Provide only the number of lines in the records below that include "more".

'''

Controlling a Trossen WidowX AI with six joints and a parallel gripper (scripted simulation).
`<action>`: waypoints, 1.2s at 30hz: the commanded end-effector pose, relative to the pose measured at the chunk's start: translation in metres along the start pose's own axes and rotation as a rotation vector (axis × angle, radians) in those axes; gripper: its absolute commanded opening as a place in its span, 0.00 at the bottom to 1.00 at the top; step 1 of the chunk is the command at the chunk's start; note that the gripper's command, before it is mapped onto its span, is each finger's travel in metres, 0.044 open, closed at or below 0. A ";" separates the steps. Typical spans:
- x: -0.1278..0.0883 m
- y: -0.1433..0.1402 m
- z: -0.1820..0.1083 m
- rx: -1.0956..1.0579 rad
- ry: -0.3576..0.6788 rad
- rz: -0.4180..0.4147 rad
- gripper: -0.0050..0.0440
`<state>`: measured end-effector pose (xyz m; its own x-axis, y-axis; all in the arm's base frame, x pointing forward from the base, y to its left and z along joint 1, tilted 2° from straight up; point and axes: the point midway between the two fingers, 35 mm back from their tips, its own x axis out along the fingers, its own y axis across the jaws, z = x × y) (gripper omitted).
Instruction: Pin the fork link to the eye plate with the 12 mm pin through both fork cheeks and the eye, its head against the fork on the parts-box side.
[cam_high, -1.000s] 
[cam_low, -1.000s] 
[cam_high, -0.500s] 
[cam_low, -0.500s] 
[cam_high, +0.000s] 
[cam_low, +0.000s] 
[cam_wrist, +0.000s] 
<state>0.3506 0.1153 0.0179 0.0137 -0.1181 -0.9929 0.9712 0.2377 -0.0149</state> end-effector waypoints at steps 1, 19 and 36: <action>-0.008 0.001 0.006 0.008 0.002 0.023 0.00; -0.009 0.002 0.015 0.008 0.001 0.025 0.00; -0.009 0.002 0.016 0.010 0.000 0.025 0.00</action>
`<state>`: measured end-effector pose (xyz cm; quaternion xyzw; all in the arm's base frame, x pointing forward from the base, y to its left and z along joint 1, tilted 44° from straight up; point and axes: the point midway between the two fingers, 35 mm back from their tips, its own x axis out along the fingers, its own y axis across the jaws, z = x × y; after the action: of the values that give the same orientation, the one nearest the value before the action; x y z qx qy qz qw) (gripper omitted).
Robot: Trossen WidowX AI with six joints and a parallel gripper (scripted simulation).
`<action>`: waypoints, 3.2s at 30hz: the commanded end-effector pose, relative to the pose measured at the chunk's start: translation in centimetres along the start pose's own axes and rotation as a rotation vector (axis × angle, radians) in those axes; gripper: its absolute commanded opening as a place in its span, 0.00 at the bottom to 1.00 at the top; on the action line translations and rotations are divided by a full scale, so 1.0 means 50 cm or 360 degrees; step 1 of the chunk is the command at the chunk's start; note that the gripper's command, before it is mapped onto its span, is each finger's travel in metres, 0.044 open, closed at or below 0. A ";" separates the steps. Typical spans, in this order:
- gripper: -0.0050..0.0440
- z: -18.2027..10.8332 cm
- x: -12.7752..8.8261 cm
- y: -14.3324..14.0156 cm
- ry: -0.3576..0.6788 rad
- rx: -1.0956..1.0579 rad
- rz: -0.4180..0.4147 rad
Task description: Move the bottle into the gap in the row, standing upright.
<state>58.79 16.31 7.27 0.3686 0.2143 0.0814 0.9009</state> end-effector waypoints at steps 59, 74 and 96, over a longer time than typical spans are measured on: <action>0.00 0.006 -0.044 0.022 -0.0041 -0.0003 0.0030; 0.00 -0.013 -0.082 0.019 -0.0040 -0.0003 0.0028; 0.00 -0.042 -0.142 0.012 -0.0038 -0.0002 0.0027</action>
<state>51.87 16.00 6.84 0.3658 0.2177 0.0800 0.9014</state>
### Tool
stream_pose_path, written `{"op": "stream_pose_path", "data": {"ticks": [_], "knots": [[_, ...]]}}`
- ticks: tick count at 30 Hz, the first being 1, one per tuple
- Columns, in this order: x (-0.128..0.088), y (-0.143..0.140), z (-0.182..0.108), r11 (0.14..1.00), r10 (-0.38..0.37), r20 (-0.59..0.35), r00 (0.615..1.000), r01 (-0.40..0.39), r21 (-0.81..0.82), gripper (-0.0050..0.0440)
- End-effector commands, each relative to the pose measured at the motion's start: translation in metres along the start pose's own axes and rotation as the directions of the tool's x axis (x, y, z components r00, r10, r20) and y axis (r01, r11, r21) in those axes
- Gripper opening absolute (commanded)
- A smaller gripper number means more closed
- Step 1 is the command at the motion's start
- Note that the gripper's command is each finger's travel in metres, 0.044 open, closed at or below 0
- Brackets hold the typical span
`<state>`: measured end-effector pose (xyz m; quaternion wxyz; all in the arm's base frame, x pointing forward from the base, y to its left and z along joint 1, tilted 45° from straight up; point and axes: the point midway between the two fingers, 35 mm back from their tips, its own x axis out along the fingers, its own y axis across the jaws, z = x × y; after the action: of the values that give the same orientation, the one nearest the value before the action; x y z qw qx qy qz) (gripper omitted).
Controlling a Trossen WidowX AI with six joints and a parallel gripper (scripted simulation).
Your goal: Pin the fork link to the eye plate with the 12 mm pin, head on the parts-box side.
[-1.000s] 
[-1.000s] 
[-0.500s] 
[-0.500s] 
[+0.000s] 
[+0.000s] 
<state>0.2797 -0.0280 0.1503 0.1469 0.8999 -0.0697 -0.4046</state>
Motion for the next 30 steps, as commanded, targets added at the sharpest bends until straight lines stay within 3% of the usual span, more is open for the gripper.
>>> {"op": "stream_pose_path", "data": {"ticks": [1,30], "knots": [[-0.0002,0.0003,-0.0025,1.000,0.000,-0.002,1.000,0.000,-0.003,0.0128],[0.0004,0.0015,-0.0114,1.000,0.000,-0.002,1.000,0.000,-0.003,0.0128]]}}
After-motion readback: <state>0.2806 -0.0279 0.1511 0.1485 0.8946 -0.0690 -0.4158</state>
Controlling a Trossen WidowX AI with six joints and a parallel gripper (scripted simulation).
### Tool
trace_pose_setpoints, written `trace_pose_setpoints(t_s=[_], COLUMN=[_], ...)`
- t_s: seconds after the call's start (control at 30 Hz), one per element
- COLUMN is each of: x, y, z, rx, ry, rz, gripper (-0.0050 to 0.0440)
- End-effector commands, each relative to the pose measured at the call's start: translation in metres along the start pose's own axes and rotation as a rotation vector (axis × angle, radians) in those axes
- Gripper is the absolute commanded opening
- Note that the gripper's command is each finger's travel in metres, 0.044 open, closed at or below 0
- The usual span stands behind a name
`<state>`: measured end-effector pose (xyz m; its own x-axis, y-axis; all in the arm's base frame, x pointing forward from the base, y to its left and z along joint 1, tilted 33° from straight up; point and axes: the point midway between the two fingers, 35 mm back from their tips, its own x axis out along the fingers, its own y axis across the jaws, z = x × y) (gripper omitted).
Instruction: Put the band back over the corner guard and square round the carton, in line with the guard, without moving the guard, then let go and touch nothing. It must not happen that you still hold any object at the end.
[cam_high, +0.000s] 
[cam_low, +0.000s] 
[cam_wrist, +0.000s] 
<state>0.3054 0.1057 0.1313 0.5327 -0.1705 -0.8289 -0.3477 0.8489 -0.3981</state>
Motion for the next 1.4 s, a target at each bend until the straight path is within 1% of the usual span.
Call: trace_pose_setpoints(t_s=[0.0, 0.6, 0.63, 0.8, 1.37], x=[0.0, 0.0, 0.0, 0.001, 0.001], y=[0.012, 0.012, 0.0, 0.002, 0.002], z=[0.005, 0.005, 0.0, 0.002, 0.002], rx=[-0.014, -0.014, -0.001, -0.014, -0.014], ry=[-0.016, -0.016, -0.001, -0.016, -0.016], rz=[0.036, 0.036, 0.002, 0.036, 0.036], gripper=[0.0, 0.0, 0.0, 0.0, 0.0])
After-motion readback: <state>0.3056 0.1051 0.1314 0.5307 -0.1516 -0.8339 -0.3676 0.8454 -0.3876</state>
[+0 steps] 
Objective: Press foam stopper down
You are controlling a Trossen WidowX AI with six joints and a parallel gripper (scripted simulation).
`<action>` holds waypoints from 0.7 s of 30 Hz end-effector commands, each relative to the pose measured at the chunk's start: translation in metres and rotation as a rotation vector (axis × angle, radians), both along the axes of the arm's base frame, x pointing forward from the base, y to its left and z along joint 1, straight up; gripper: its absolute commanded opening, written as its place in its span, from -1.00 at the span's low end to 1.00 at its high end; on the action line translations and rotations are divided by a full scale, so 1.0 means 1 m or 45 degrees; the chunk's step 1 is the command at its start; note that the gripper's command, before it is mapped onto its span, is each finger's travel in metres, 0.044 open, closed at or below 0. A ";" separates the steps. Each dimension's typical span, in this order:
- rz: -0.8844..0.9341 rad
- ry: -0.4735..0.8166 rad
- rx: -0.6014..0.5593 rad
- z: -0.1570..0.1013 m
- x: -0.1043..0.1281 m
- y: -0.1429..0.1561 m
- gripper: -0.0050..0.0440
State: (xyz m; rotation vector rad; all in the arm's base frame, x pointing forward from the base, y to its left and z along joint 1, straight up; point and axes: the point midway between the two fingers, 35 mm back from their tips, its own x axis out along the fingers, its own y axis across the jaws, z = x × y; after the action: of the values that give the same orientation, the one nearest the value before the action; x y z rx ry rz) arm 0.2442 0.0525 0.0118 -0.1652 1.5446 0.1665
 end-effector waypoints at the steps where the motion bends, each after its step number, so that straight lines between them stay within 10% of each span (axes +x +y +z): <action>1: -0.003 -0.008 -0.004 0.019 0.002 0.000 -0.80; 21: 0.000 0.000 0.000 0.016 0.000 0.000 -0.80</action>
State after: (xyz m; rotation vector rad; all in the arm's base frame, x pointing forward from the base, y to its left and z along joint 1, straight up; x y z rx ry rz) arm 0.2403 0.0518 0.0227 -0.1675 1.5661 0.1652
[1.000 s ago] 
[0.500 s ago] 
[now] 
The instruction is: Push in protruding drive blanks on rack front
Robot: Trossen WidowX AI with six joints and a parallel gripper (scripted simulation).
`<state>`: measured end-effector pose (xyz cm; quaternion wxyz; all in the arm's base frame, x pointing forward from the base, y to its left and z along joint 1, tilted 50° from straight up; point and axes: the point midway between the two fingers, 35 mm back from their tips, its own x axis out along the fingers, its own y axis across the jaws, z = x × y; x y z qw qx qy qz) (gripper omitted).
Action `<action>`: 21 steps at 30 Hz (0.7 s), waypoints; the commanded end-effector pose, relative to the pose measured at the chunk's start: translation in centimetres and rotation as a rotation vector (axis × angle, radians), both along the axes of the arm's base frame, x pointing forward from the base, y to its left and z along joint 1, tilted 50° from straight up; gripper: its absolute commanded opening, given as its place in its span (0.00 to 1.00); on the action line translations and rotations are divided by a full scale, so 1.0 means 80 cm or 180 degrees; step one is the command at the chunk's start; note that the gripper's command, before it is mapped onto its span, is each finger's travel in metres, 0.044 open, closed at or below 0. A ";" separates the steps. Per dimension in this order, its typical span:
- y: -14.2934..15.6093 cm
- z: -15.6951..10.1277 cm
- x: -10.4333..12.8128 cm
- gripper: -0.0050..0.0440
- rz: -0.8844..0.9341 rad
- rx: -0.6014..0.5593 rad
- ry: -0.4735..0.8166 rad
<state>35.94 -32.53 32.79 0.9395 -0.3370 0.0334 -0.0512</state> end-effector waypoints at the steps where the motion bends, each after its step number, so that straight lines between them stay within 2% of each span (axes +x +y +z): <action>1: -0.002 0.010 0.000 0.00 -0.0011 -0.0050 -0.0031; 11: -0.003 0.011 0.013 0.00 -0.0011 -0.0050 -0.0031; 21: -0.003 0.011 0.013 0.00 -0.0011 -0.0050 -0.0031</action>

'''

Answer for the task ▸
2